If you got hooked on the world of entropies, you have several options after the course to pursue the topics of information theory and cryptography:- Talk to Christian about the possibilities of doing a semester project or master project in information theory or cryptography. He can also hook you up with other people at the ILLC, at CWI or in the rest of the world, working on different aspects of information theory.

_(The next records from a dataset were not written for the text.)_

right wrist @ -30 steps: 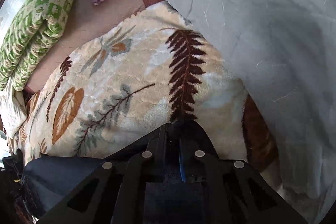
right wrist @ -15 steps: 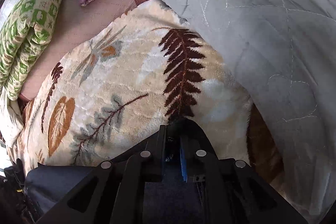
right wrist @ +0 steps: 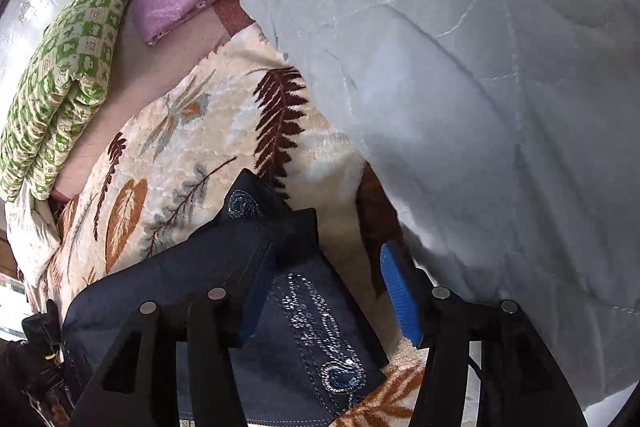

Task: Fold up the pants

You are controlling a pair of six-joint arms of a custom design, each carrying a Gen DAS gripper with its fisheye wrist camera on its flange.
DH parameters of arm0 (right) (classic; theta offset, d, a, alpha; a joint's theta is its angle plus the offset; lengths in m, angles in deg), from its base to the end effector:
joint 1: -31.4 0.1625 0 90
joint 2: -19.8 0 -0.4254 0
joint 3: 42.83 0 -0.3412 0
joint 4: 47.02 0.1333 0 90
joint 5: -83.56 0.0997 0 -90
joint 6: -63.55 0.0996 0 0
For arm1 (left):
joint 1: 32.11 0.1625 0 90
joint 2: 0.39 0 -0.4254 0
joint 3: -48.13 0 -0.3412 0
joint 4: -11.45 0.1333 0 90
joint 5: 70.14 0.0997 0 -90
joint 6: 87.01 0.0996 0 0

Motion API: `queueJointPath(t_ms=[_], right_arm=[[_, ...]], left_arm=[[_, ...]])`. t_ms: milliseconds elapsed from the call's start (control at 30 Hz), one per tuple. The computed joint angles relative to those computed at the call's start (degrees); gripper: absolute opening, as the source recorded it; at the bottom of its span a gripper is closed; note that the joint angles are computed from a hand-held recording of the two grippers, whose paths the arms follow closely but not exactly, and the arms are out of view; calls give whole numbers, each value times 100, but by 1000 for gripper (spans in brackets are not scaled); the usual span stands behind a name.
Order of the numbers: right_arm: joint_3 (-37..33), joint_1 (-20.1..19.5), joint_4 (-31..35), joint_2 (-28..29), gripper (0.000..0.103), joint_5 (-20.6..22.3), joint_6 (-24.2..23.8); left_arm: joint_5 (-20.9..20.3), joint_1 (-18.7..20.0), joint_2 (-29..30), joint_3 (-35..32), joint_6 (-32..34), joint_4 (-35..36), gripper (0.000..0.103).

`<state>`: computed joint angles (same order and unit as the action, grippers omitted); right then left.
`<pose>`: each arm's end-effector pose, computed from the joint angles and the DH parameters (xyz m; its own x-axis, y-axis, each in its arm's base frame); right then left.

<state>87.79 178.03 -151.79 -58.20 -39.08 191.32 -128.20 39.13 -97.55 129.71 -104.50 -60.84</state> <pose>0.3134 -0.1111 0.1801 -0.4069 0.8856 0.2242 0.5516 0.4338 -0.7125 0.0564 -0.4122 0.5881 -0.8569 -0.0063 -0.5154 0.0669 0.9901 -0.1234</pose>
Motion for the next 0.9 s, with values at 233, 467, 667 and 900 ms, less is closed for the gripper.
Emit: queueJointPath(t_ms=[233, 467, 667, 900], right_arm=[[-206, -245, -930, 244, 8, -655, -1387], [-181, -605, -905, -3, 10, -1069, -1509], [355, -506, -1238, -45, 36, -389, -877], [-475, 1302, 292, 367, 63, -333, 1499]], left_arm=[[-30, -39, -124, -12, -229, -93, 15], [33, 7, -198, 20, -350, -77, 15], [-52, 79, 18, -262, -413, 207, 17], [-34, 61, 67, -245, -424, 285, 19]])
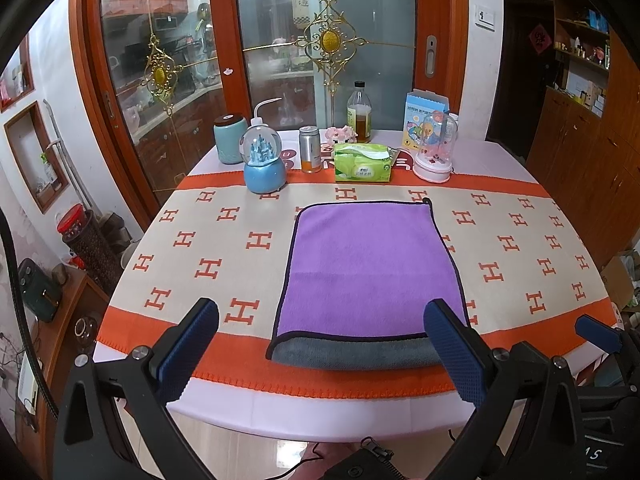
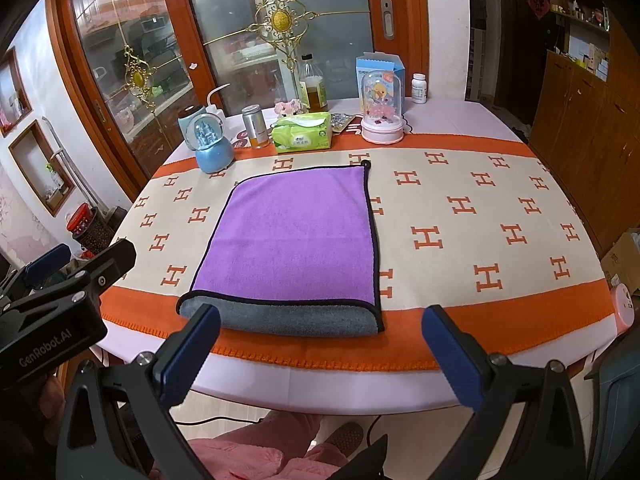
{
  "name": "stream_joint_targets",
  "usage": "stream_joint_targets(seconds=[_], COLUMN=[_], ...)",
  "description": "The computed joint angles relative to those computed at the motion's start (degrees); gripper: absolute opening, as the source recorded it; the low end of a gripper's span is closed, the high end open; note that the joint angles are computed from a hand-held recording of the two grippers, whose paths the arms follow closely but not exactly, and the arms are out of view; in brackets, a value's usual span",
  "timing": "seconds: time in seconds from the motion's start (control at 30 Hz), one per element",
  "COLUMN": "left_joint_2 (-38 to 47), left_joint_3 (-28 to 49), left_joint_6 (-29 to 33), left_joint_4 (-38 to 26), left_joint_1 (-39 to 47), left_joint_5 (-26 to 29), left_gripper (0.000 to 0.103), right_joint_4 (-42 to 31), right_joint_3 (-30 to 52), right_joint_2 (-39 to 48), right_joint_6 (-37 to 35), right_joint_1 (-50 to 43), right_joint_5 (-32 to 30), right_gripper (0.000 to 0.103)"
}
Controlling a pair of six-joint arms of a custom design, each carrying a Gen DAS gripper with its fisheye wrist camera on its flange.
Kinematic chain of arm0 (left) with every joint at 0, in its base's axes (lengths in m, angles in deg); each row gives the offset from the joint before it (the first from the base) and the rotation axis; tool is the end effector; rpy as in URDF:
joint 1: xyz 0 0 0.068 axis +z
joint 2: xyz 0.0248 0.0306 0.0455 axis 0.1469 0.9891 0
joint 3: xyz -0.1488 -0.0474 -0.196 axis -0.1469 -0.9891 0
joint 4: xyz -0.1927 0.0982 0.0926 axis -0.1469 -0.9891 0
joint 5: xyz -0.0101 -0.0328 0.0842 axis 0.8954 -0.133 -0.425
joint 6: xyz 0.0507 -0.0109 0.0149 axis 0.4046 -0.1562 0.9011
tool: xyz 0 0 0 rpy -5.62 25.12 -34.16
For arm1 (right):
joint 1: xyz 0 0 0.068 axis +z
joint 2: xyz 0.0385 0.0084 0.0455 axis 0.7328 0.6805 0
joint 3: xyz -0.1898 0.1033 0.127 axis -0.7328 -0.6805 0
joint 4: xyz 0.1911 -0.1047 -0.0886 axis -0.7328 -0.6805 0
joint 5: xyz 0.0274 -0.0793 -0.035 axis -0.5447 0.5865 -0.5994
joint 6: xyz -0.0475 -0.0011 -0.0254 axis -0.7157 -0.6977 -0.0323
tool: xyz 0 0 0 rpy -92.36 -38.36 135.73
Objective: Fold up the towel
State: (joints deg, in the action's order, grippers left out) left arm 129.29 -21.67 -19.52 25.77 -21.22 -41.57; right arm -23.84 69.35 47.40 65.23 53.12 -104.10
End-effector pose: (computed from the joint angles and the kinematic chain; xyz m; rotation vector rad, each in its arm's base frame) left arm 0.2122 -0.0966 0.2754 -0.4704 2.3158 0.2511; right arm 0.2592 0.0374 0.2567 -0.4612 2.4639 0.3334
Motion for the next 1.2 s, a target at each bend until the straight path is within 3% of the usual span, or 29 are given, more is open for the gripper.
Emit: stream_joint_targets(seconds=[0.27, 0.87, 1.2], left_joint_2=[-1.91, -0.99, -0.66], left_joint_3=[-4.07, -3.6, -5.49], left_joint_6=[-1.1, -1.41, 1.32], left_joint_4=[1.55, 0.8, 3.78], left_joint_1=[-0.19, 0.77, 4.03], left_joint_5=[0.6, 3.29, 8.35], left_gripper=[0.102, 0.102, 0.102], right_joint_4=[0.01, 0.14, 2.24], right_joint_3=[-0.15, -0.29, -1.03], right_joint_2=[-0.26, 0.27, 2.14], right_joint_6=[0.01, -0.62, -1.97], right_joint_1=[-0.15, -0.75, -4.07], right_joint_5=[-0.03, -0.61, -3.0], right_gripper=[0.101, 0.101, 0.101])
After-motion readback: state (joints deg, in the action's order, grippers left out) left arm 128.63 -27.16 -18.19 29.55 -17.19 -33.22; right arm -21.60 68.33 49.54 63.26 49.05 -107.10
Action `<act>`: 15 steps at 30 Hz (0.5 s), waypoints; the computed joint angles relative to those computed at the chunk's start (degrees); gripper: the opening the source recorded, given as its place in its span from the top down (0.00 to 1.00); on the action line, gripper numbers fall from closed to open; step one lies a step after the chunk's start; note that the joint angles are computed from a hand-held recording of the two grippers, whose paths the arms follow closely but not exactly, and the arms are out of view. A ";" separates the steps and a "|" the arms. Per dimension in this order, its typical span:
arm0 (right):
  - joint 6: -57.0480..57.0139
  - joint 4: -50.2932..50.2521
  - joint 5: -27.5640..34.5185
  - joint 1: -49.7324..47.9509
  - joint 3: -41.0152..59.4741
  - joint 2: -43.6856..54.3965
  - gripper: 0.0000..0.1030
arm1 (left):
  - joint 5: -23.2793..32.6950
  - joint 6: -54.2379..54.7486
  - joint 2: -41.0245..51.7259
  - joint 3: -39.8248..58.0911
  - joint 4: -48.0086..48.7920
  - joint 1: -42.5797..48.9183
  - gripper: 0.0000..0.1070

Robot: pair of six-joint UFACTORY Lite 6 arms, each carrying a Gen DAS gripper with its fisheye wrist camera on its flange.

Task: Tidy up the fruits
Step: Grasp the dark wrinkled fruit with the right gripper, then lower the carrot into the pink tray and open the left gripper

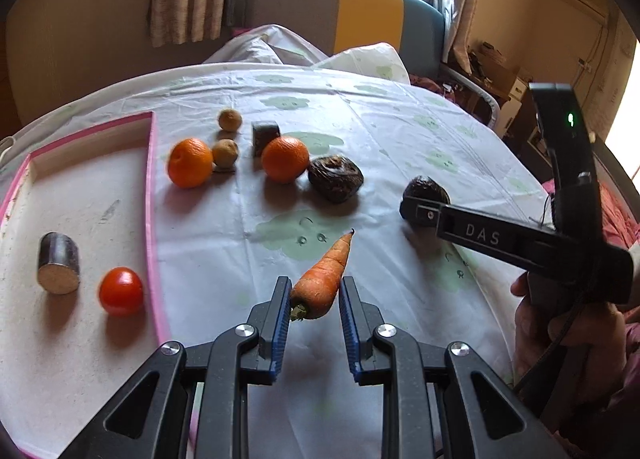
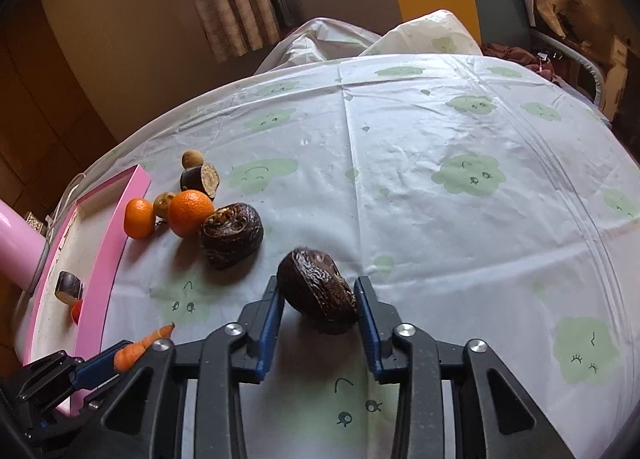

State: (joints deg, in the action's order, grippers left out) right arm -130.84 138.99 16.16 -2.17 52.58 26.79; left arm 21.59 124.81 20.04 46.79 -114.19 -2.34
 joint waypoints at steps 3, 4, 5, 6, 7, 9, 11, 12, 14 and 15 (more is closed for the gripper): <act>-2.72 3.28 -0.36 -0.02 -0.06 0.22 0.76 | 1.35 -0.29 -3.30 -1.59 0.64 2.52 0.77; -3.28 3.80 -0.36 0.03 -0.12 0.22 0.77 | 1.49 -1.44 -3.94 -1.51 1.74 3.46 0.77; -4.43 5.10 -0.58 0.35 -0.21 0.15 0.77 | 1.65 -2.81 -4.38 -1.26 2.96 4.59 0.77; -5.62 6.39 -0.98 0.65 -0.15 0.09 0.77 | 1.57 -3.86 -4.66 -0.92 3.70 5.73 0.77; -7.70 8.49 -1.49 1.10 -0.11 0.04 0.77 | 1.08 -4.60 -4.72 -0.39 4.04 6.78 0.77; -13.16 13.76 -2.38 2.04 -0.12 -0.13 0.77 | 0.42 -6.78 -4.18 1.29 5.35 9.27 0.77; -17.38 17.79 -2.67 2.61 -0.24 -0.20 0.77 | -0.80 -9.32 -2.84 3.88 6.88 11.69 0.77; -19.25 19.54 -2.64 2.80 -0.29 -0.17 0.77 | -1.88 -10.85 -1.86 5.59 7.80 12.70 0.77; -24.87 24.88 -2.71 3.50 -0.44 -0.11 0.77 | -3.56 -14.50 0.69 9.38 10.38 14.75 0.77; -28.06 27.91 -2.75 3.89 -0.48 -0.07 0.77 | -4.77 -17.24 2.13 11.56 12.50 15.49 0.77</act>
State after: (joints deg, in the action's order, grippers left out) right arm -158.90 166.90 13.41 1.72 52.10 26.72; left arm 16.82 107.57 22.17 58.35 -101.69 13.15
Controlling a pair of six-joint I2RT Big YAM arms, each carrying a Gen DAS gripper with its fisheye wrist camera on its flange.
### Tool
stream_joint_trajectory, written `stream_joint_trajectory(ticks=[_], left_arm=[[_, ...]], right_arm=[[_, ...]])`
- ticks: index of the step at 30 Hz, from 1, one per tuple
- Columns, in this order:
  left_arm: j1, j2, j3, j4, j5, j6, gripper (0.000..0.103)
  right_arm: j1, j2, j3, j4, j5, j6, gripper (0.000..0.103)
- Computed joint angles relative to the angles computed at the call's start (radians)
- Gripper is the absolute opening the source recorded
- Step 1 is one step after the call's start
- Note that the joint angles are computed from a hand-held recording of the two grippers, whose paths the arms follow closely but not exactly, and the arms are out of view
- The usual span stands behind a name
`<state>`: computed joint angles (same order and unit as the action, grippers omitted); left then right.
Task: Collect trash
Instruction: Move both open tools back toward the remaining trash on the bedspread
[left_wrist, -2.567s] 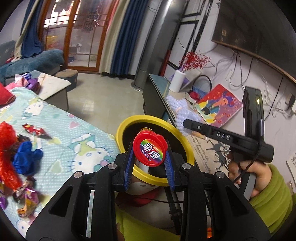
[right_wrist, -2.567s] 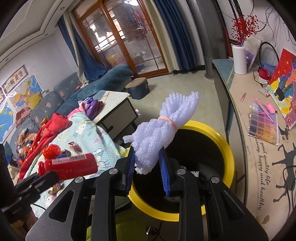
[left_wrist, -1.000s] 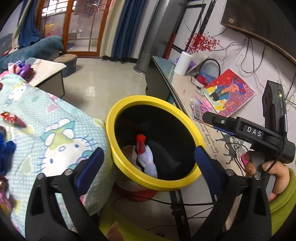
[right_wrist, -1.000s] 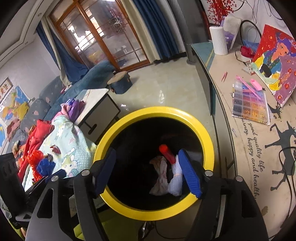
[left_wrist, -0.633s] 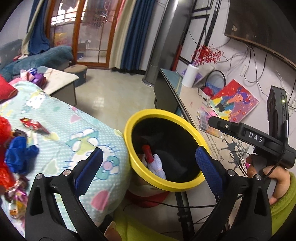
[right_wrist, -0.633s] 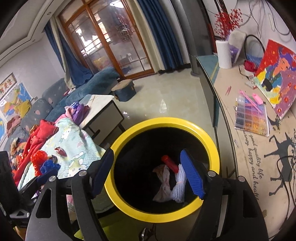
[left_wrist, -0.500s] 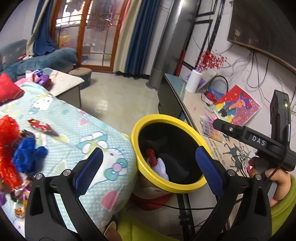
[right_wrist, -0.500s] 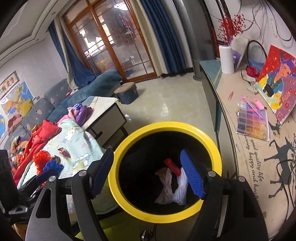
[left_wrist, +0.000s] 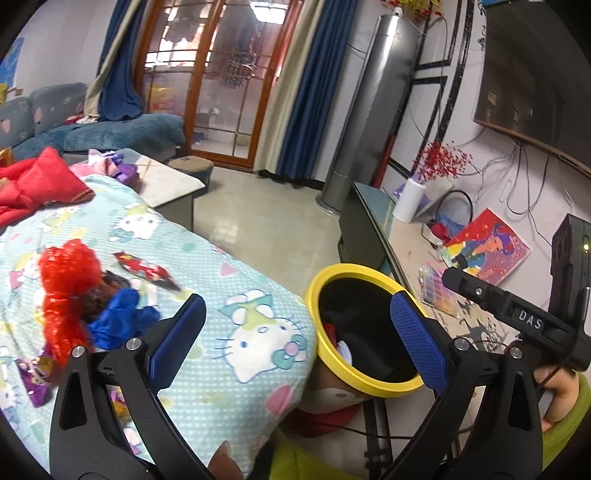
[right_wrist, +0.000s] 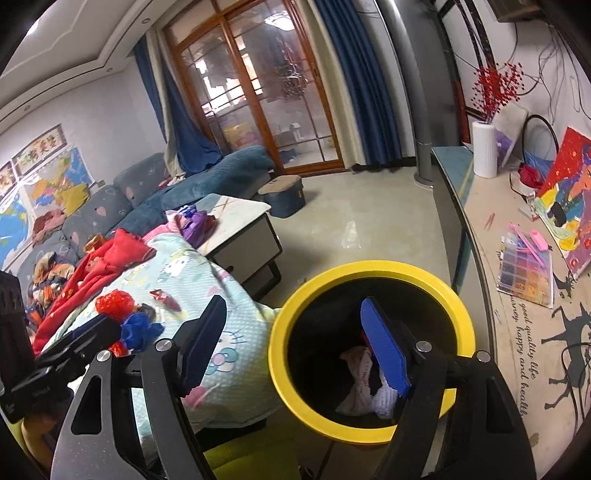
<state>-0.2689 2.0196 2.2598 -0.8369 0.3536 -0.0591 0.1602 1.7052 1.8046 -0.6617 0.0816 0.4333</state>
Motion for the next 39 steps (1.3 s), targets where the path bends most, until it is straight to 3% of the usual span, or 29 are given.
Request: stream_joint_trajectory(ticks=[11, 16, 26, 39], left_arm=[[0.052, -0.033, -0.047, 0.047, -0.021, -0.041, 0.092], [0.074, -0.044, -0.063, 0.068, -0.032, -0.06, 0.092], [0.119, -0.055, -0.076, 0.1, -0.066, -0.094, 0.092], [0.187, -0.008, 0.004, 0.047, -0.074, -0.15, 0.092]], right_arm=[[0.078, 0.02, 0.014, 0.058, 0.008, -0.063, 0.073], [0.104, 0.03, 0.027, 0.068, 0.009, -0.084, 0.079], [0.141, 0.066, 0.073, 0.03, -0.001, -0.127, 0.079], [0.194, 0.131, 0.167, -0.029, -0.036, -0.172, 0.079]])
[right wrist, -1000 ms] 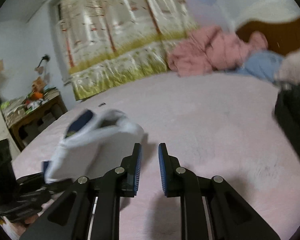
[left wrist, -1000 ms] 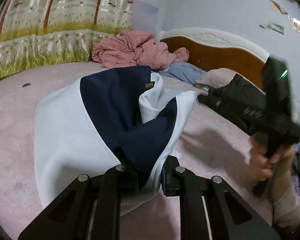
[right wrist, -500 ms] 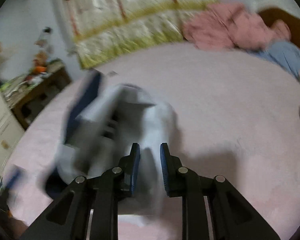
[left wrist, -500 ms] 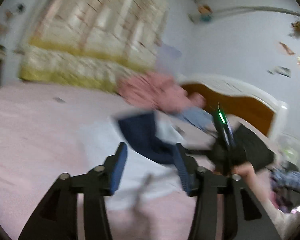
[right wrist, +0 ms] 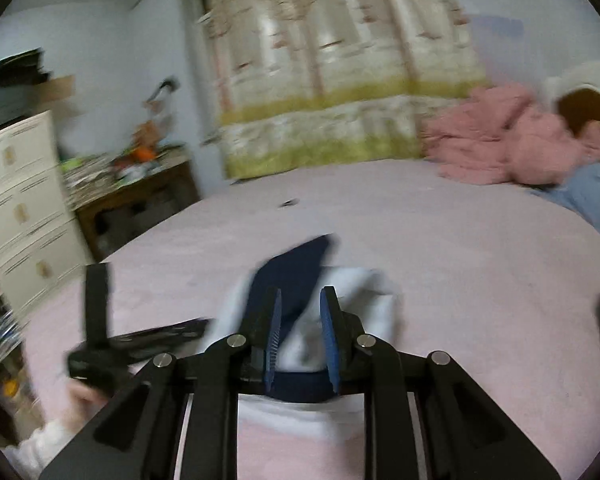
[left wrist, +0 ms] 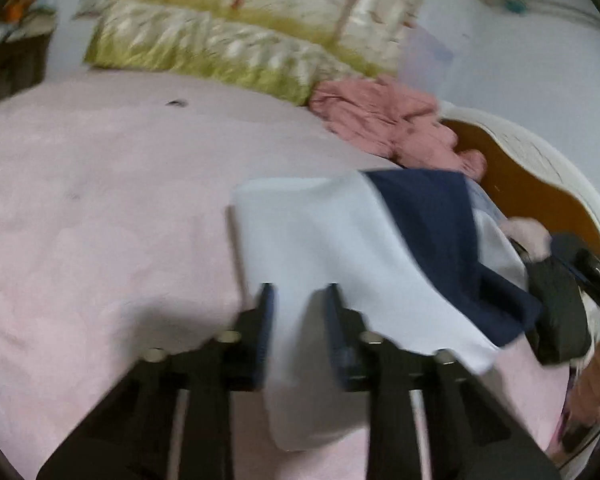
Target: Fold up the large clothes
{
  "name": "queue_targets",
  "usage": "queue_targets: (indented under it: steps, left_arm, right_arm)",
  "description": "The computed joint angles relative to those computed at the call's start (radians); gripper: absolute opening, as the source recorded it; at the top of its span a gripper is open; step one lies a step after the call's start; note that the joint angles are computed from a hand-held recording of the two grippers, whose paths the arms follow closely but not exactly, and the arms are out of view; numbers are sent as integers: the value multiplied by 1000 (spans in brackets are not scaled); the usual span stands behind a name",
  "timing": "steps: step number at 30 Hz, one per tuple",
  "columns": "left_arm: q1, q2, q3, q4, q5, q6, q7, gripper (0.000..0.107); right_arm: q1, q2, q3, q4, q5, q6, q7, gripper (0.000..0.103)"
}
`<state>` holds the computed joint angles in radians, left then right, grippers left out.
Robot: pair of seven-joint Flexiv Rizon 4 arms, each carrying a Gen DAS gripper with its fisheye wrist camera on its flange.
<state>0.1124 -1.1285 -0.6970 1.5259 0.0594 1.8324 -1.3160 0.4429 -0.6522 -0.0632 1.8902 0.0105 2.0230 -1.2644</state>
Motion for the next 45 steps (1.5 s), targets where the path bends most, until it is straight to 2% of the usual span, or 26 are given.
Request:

- Follow Ronald de Wolf's course about combinatorics with computer science applications at the university of Amsterdam, starting Spring 2016.
- Follow Leen Torenvliet's course about Kolmogorov complexity at the university of Amsterdam, starting Spring 2016.
- Follow various online classes such as Raymond W. Yeung's Information Theory course, Dan Boneh's crypto, crypto II, Jon Katz's crypto class or Umesh Vazirani's course about quantum computing.